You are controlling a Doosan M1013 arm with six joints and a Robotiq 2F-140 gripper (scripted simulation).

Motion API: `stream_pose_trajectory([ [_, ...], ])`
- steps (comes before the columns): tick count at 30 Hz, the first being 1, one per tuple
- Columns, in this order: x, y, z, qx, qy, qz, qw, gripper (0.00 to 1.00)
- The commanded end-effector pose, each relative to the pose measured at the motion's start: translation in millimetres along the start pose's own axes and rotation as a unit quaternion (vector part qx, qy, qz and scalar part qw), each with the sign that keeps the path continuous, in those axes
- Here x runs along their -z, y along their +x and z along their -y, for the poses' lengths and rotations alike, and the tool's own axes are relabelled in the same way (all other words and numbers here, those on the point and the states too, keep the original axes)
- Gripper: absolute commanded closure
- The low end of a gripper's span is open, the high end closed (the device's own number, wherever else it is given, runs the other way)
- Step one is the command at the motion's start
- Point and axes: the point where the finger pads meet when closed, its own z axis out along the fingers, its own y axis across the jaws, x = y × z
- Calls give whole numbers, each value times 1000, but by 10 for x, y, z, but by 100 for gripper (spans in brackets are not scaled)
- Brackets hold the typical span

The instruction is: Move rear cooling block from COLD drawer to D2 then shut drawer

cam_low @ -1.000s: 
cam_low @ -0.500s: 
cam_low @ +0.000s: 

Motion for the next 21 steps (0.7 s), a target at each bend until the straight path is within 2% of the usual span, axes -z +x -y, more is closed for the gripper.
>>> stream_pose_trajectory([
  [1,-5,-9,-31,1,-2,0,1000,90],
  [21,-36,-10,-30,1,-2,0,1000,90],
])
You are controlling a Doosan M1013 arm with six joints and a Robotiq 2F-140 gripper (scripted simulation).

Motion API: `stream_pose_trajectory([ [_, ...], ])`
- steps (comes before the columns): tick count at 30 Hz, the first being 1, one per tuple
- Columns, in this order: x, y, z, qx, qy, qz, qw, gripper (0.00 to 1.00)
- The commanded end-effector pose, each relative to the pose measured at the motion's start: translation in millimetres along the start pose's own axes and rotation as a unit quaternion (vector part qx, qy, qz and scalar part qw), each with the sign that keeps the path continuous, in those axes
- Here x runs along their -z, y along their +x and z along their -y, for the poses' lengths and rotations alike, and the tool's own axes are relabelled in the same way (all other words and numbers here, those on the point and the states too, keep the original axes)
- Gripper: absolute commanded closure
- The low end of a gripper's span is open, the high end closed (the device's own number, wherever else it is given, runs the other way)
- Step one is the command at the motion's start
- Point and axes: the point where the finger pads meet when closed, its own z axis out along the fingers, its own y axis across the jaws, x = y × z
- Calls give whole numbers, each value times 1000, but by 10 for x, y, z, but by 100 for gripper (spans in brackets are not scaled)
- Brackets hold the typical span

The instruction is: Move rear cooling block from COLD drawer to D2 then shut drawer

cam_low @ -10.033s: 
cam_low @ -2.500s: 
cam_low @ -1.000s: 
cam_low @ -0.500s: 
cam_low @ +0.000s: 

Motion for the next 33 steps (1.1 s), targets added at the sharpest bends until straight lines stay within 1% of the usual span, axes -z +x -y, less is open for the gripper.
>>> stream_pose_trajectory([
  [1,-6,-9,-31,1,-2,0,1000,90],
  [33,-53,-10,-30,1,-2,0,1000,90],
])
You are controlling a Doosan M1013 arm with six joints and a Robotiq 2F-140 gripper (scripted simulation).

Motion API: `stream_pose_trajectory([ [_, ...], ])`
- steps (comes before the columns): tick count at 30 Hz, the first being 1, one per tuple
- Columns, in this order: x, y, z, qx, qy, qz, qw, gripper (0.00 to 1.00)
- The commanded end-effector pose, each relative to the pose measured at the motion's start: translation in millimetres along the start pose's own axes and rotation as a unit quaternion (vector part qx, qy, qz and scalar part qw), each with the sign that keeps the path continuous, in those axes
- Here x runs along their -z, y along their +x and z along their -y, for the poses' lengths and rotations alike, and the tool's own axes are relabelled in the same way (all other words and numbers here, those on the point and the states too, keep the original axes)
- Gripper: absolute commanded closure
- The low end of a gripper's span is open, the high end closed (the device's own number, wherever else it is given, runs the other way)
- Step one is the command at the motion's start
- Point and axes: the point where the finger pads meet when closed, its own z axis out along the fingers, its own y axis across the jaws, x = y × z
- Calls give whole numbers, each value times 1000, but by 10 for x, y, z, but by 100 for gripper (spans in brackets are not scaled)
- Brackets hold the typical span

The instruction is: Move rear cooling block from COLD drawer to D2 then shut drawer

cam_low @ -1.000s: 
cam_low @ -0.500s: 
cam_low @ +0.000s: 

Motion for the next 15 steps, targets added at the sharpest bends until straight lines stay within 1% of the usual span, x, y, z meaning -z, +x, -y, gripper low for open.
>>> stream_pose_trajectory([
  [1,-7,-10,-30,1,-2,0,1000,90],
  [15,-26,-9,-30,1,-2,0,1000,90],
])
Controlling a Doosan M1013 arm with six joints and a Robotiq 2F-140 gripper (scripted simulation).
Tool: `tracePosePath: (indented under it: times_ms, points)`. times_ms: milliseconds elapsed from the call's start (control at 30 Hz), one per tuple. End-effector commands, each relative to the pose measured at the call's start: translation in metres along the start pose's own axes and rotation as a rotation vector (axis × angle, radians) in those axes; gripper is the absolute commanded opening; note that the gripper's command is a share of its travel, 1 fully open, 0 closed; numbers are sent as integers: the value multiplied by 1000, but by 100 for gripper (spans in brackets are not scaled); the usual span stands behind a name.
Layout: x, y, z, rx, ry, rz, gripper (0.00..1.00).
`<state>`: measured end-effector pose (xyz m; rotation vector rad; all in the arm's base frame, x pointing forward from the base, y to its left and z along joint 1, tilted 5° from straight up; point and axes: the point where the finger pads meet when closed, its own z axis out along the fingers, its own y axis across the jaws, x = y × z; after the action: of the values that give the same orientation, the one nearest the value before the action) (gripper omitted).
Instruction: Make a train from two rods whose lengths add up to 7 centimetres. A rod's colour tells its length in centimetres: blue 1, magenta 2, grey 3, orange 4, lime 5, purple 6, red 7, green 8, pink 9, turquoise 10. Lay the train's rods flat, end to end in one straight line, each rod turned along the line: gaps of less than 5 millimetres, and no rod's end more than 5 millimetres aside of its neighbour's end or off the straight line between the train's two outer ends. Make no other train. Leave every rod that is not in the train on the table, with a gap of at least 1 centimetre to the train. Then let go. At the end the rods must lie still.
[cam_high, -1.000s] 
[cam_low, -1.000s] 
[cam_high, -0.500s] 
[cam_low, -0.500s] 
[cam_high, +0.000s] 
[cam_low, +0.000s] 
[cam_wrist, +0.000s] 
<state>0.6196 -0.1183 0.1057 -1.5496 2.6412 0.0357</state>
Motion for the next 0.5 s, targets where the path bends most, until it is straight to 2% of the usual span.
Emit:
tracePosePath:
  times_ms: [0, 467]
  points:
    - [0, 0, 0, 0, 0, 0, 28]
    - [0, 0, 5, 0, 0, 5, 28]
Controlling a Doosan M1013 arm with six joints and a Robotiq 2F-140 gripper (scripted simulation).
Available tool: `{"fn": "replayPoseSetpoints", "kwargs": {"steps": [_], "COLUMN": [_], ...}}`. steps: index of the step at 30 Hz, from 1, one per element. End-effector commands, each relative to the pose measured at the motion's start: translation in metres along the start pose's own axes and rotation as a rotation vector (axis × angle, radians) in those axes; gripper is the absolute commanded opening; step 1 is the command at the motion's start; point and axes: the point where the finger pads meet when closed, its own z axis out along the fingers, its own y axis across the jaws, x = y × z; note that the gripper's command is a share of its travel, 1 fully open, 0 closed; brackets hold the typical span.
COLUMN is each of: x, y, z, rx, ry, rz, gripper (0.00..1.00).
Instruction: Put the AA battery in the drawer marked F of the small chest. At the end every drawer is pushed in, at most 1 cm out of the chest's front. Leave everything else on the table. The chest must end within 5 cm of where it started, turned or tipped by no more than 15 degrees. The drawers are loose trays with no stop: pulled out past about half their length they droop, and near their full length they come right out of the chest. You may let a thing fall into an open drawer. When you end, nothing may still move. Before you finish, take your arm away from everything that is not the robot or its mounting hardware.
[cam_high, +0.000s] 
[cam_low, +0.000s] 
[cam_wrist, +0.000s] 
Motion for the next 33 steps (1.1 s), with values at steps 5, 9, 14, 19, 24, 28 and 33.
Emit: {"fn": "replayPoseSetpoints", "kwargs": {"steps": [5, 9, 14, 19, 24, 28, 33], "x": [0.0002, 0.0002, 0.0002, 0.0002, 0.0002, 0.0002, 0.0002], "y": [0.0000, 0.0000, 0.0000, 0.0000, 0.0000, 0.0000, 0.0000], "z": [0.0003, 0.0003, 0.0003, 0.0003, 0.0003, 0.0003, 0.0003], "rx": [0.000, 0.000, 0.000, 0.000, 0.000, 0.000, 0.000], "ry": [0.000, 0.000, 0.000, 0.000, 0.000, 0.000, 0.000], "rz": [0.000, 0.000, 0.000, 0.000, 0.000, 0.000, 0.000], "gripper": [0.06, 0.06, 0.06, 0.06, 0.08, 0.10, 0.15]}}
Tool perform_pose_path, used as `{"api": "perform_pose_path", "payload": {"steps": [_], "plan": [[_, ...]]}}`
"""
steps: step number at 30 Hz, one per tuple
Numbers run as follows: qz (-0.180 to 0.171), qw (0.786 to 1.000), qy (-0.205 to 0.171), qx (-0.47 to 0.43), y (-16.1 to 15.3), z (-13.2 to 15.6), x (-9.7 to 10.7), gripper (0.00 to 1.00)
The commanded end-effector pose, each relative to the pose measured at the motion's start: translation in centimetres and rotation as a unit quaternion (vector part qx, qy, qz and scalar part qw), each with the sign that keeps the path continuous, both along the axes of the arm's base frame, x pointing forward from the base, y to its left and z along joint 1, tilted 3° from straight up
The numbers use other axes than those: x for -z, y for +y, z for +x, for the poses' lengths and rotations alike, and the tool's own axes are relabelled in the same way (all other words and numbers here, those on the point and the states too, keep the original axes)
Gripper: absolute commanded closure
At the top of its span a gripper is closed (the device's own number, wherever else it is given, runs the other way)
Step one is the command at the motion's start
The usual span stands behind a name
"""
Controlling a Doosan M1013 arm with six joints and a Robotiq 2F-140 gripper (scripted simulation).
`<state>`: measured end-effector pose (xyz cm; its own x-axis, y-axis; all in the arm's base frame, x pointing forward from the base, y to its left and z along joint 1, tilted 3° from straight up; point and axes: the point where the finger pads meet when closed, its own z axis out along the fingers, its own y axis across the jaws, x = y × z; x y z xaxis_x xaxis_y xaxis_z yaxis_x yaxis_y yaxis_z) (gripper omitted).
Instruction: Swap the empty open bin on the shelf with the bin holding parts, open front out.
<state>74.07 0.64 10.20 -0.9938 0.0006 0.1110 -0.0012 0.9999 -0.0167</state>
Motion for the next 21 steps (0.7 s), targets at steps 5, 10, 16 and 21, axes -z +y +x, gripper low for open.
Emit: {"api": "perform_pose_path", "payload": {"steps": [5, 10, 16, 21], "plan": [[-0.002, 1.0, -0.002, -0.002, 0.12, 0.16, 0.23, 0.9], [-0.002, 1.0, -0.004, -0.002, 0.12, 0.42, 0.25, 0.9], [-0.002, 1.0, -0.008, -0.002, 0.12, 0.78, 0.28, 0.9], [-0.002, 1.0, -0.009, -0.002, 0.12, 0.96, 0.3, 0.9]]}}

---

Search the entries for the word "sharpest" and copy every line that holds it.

Response ::
Motion for the next 33 steps (1.1 s), targets added at the sharpest bends until straight lines stay within 1% of the usual span, axes -z +x -y, less is open for the gripper.
Motion for the next 15 steps, targets added at the sharpest bends until straight lines stay within 1% of the usual span, x, y, z meaning -z, +x, -y, gripper low for open.

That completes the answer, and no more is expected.